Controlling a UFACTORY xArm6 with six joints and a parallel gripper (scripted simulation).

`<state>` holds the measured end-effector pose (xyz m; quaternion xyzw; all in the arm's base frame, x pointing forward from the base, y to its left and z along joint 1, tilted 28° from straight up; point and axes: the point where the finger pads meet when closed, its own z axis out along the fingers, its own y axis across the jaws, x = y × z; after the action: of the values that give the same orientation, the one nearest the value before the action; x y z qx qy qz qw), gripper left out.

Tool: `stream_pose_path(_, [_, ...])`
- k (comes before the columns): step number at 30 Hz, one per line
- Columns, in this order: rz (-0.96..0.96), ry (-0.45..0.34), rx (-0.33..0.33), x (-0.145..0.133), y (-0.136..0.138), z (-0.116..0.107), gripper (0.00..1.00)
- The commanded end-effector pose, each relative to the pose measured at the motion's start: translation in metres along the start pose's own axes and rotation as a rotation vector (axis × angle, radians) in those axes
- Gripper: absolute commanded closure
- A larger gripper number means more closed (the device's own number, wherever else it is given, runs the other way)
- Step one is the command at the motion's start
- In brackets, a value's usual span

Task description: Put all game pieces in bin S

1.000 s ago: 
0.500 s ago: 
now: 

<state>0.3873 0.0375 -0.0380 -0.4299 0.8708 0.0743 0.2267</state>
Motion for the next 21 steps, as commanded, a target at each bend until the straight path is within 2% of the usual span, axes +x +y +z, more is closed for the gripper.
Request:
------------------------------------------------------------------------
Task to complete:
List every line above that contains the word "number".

Answer to the exercise:
- k (comes before the columns): step number at 30 Hz, one per line
- A larger gripper number means more closed (the device's own number, wherever else it is given, runs the other way)

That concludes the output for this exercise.